1. Both Statement I and Statement II are true
2. Both Statement I and Statement II are false
3. Statement I is true but Statement II is false
4. Statement I is false but Statement II is True

Correct Answer: 1

 

Explanation:

• Statement I is true:Active collections (also called working collections) are maintained for medium-term conservation (2–10 years) at reduced temperature and humidity. They are regularly used for research, characterization, evaluation, and distribution to bona fide users (breeders, researchers).
• Statement II is true:Base collections are maintained for long-term conservation (15 years or more, often up to 50–100 years) under optimal conditions (e.g., -20°C, low humidity).
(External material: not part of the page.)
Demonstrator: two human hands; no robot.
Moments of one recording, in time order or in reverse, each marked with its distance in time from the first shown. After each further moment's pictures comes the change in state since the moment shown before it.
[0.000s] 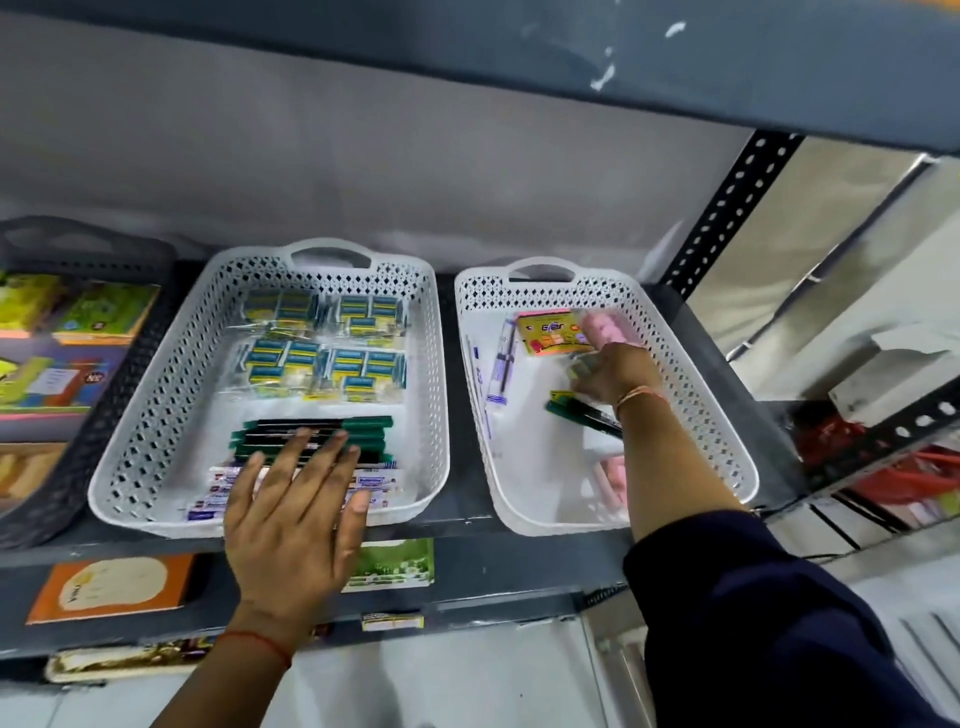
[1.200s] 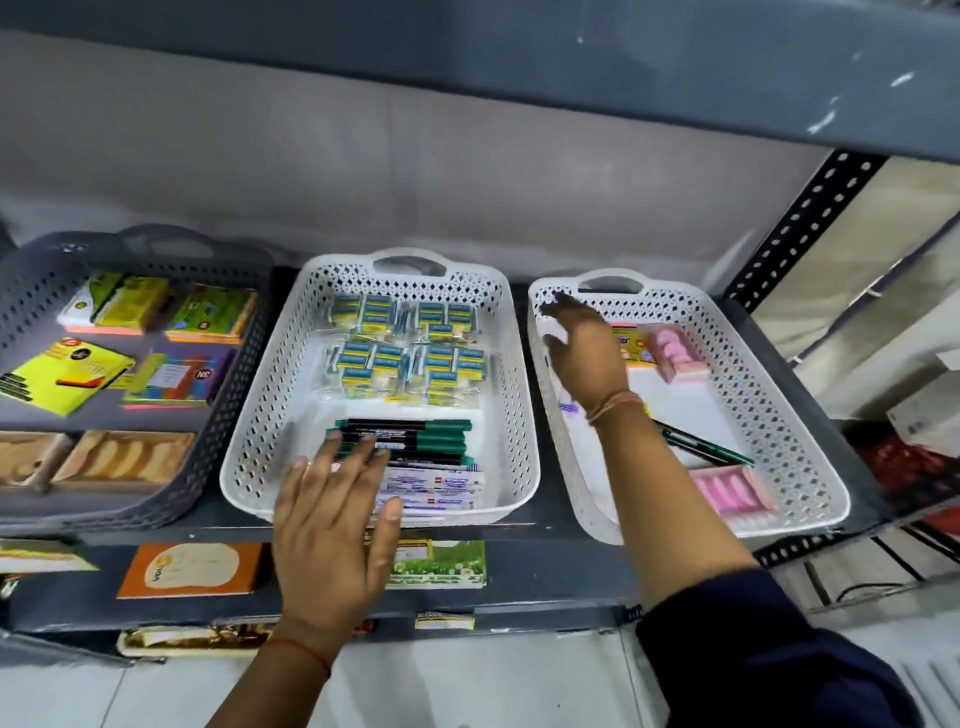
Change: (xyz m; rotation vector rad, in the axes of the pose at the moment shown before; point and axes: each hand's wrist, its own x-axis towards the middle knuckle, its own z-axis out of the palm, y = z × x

They serve as safety backup to prevent genetic erosion and ensure long-term preservation of genetic resources.
• Therefore, both statements are true → Option 1.

 

 

Question 40

Statement I: The process of CTC in tea stands for Crushing, Tearing and Curling.
Statement II: The process of CTC in tea stands for Curling, Tearing and Crushing.

Options:

1. Both Statement I and Statement II are true
2. Both Statement I and Statement II are false
3. Statement I is correct but Statement II is false
4. Statement I is incorrect but Statement II is True

Correct Answer: 3

 

Explanation:

• CTCstands for Crushing, Tearing, and Curling – a mechanical process used in tea manufacturing to produce black tea (especially for tea bags).
• Process:Tea leaves are passed through cylindrical rollers with sharp teeth that crush, tear, and curl the leaves into small, even pellets. This increases surface area and accelerates oxidation (fermentation).
• Statement I is correct(Crushing, Tearing, Curling).
• Statement II is false(Curling, Tearing, Crushing is incorrect order).
• Therefore, Statement I is correct but Statement II is false → Option 3.